Your goal: Excluding all pictures, please output the listing exactly.

___ Task inputs ___

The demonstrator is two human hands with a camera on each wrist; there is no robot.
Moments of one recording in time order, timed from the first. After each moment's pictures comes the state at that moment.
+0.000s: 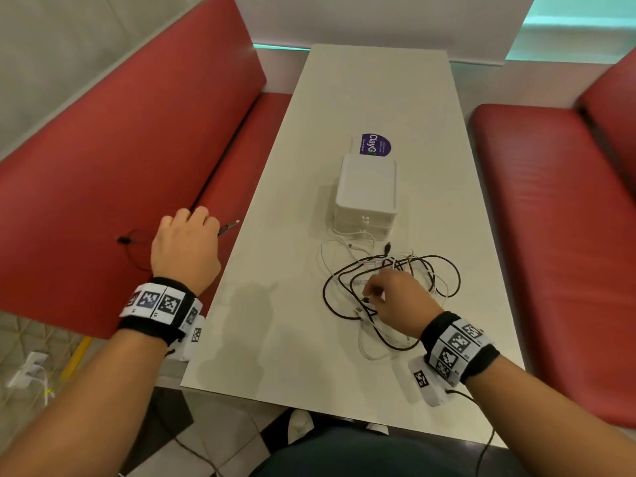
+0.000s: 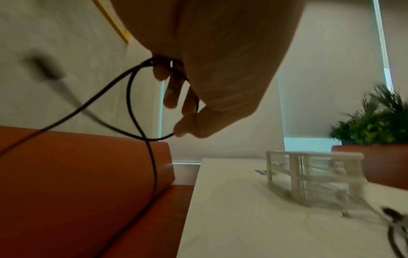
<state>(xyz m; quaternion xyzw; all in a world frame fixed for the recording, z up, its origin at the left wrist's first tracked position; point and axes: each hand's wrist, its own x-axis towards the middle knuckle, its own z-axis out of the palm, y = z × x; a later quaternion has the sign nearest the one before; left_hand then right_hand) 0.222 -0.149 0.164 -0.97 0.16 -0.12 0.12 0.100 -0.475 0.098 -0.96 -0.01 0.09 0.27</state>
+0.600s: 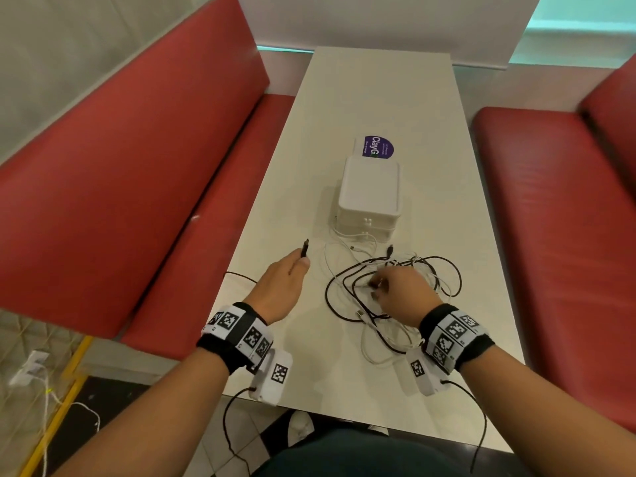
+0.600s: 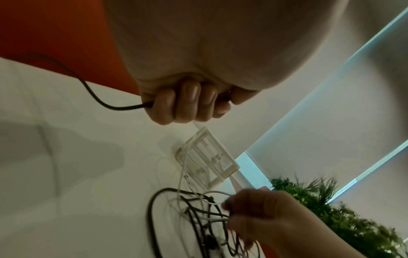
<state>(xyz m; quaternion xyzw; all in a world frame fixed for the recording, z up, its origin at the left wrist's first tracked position) 0.169 -0.240 0.127 -0.85 0.11 0.20 -0.47 0.118 -0.482 0.088 -0.96 0.07 0.12 0.23</state>
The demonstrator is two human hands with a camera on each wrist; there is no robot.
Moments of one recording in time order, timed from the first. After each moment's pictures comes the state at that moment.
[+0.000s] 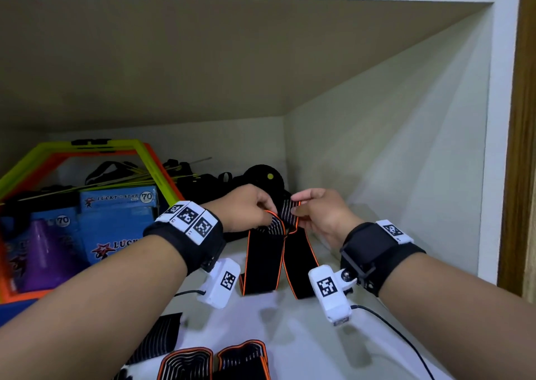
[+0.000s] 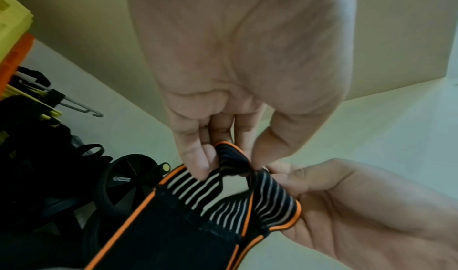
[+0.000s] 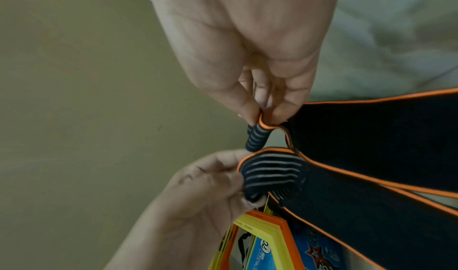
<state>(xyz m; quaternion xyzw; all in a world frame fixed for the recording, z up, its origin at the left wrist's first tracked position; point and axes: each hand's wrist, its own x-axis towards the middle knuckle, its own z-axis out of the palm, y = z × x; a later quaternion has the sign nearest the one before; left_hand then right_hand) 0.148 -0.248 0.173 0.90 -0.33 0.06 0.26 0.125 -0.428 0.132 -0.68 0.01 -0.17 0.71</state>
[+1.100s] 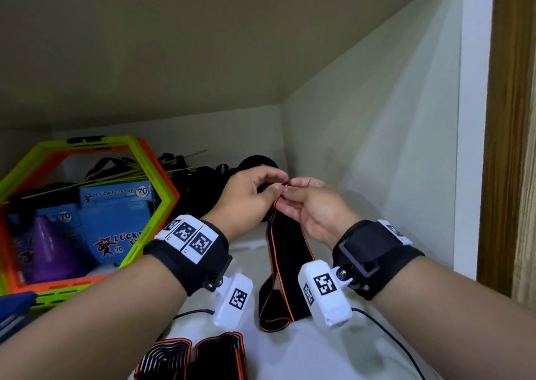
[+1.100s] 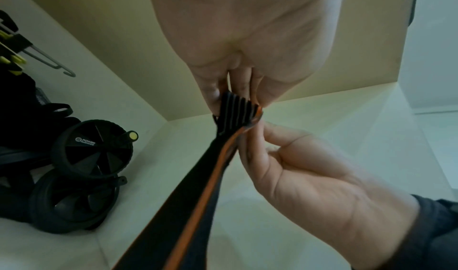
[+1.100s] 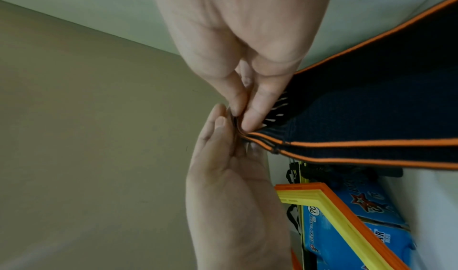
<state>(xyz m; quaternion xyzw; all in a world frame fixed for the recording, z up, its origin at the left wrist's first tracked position) 0.123 -0.305 0.151 0.76 -0.38 0.23 0.48 0.096 -0.447 0.132 -0.44 -0.08 -0.10 0.89</state>
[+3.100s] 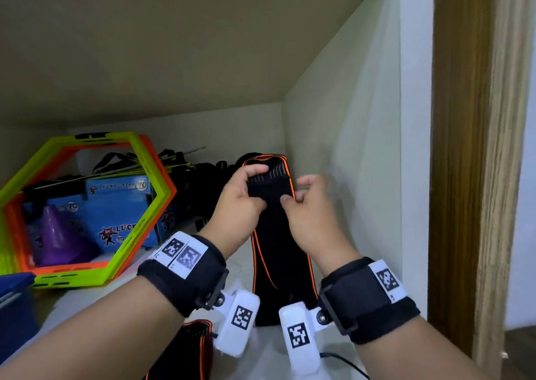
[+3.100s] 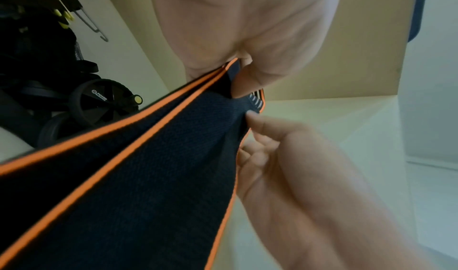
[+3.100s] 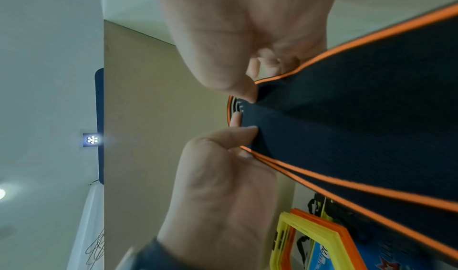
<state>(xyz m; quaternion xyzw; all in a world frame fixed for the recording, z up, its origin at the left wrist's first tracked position) 0.079 -0.354 0.131 0.68 -0.26 0.15 0.66 0.070 -0.484 0.099 -0.70 -0.10 -0.35 0.61</state>
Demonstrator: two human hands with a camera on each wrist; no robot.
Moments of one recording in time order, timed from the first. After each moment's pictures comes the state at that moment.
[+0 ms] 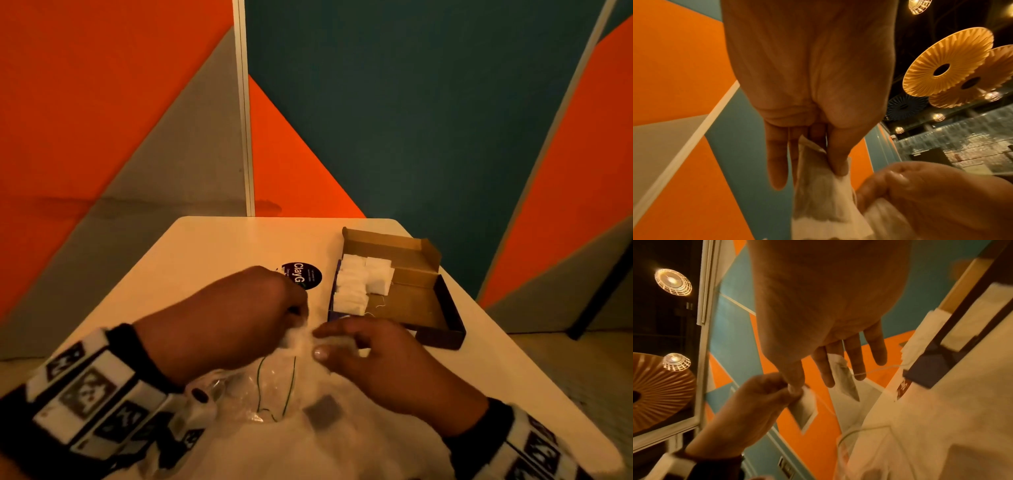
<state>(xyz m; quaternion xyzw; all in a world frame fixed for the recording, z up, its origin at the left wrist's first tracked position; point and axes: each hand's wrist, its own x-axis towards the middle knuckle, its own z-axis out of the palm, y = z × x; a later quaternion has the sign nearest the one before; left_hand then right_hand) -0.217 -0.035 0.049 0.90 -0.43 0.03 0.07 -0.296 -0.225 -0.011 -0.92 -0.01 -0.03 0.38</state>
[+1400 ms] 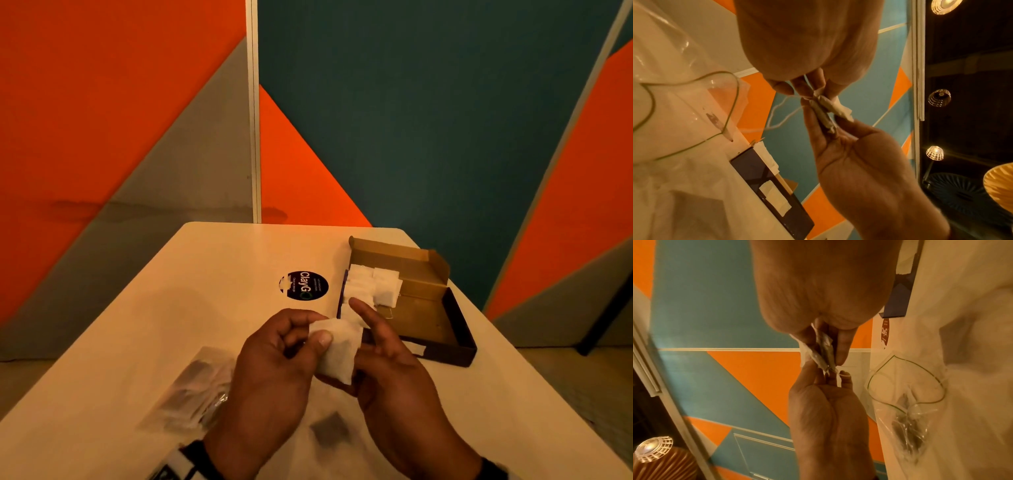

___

Answer box:
The demonstrator is two human hands with a camera on each wrist; there is no robot.
Moments of one recording in time order, timed from the first. After each moment's pictures comes the state at that moment.
+0.000s: 
+0.000s: 
<state>(xyz m; quaternion xyzw; all in a world frame fixed for the recording, z up, its origin at the left wrist's first tracked position; point and axes: each hand's wrist, its own x-axis towards the middle knuckle, its own z-axis out of the palm, y = z × x; a later quaternion has the sign nearest the one before; left_hand then right_hand) 0.222 -0.149 0.164 -0.97 0.16 -0.12 0.12 0.100 -0.475 0.098 -0.96 -0.01 0.09 0.27</state>
+0.600s: 
+0.600s: 
<state>(xyz m; quaternion xyzw; all in a world frame fixed for the recording, z up, its origin at the left wrist's first tracked position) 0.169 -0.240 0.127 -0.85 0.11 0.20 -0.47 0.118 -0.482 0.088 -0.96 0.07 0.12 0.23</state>
The demonstrator is two human hands with a camera on each wrist; there is no robot.
Moments of one recording in time order, timed from the first. After each moment's pictures comes the state at that moment.
[+0.000s] 
[+0.000s] 
[+0.000s] 
<state>(xyz m; quaternion xyzw; all in a world frame fixed for the recording, z up, its origin at the left wrist's first tracked position; point and axes: each hand's wrist, its own x-axis towards the middle knuckle, its own z-axis out of the palm, y = z × x; a later quaternion has the sign nearest the one before; left_hand then right_hand) 0.148 -0.248 0.173 0.90 -0.33 0.06 0.26 0.125 -0.428 0.132 -0.68 0.01 -0.17 0.71</state>
[+1.100s] 
[+1.100s] 
[+1.100s] 
<state>(xyz m; quaternion xyzw; all in a world frame fixed for the recording, z up, its origin at the left wrist's first tracked position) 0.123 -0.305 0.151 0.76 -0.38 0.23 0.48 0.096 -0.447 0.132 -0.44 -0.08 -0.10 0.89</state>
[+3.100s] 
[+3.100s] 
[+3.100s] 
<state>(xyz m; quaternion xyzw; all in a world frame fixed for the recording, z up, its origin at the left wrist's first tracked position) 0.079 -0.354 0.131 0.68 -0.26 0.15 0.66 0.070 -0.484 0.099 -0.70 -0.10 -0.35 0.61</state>
Demonstrator: two human hands with a camera on each wrist; no robot.
Moments of one recording in time order, timed from the first. After each moment's pictures comes the state at that moment.
[+0 ms] 
<state>(xyz m; quaternion xyzw; all in a world frame fixed for the recording, z up, its origin at the left wrist's first tracked position; point and axes: each hand's wrist, its own x-axis towards the middle knuckle, its own z-axis out of the palm, y = z × x; a later quaternion has the sign nearest the one before; left_hand then right_hand) -0.217 -0.035 0.049 0.90 -0.43 0.03 0.07 -0.296 -0.225 -0.011 -0.92 -0.01 -0.03 0.38</state>
[+1400 ms] 

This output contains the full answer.